• WHAT TO DO: Extract every line of the material that holds the string "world".

• DATA EXTRACTS:
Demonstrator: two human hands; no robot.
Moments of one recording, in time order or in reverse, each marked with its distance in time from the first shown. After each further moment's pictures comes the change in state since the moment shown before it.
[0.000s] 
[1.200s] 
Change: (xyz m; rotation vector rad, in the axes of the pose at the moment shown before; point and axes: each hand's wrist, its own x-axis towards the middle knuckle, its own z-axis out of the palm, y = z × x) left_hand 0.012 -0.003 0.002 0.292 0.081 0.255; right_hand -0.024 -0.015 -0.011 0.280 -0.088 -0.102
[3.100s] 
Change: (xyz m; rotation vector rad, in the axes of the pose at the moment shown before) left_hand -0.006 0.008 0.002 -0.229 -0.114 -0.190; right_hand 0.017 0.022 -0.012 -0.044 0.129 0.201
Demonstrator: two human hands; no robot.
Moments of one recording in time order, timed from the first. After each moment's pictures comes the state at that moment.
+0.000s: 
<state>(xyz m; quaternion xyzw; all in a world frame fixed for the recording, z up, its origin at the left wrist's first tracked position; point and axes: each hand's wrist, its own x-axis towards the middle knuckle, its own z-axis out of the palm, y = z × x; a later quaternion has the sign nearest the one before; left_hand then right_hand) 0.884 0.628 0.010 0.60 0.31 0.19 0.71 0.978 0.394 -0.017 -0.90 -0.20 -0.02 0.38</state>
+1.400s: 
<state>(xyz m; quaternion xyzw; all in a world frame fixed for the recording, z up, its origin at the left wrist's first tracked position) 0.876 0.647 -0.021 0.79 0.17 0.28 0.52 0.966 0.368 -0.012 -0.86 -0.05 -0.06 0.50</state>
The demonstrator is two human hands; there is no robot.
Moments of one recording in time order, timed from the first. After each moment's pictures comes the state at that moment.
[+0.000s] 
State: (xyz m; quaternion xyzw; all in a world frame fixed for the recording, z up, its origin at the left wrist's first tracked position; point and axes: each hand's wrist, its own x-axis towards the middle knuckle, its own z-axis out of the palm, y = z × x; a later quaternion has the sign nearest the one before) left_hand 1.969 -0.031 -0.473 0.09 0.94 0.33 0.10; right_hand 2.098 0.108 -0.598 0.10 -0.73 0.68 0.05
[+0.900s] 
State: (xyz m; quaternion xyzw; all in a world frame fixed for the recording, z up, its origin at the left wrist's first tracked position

• WORKED SOLUTION:
<state>(xyz m; quaternion xyzw; all in a world frame fixed for the recording, z up, its origin at the left wrist's first tracked position; point and axes: each hand's wrist, its own x-axis towards the middle knuckle, its own z-axis out of the palm, y = z × x; a later quaternion has the sign nearest the one before; left_hand then right_hand) 0.884 0.628 0.010 0.60 0.31 0.19 0.71 0.978 0.394 -0.017 -0.90 -0.20 -0.02 0.38</state>
<state>(xyz m; quaternion xyzw; all in a world frame fixed for the recording, z up, its origin at the left wrist's first tracked position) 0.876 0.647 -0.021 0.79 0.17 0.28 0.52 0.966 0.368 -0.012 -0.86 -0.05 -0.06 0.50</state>
State: (xyz m; quaternion xyzw; all in a world frame fixed for the recording, z up, its origin at the left wrist's first tracked position; point and axes: each hand's wrist, its own x-axis towards the middle knuckle, its own z-axis out of the palm, y = z × x; a later quaternion has the sign nearest the one before) left_hand 1.969 -0.031 -0.473 0.09 0.94 0.33 0.10; right_hand 2.098 0.108 -0.598 0.10 -0.73 0.68 0.05
State: (xyz m; quaternion xyzw; all in a world frame fixed for the recording, z up, its origin at the left wrist's first tracked position

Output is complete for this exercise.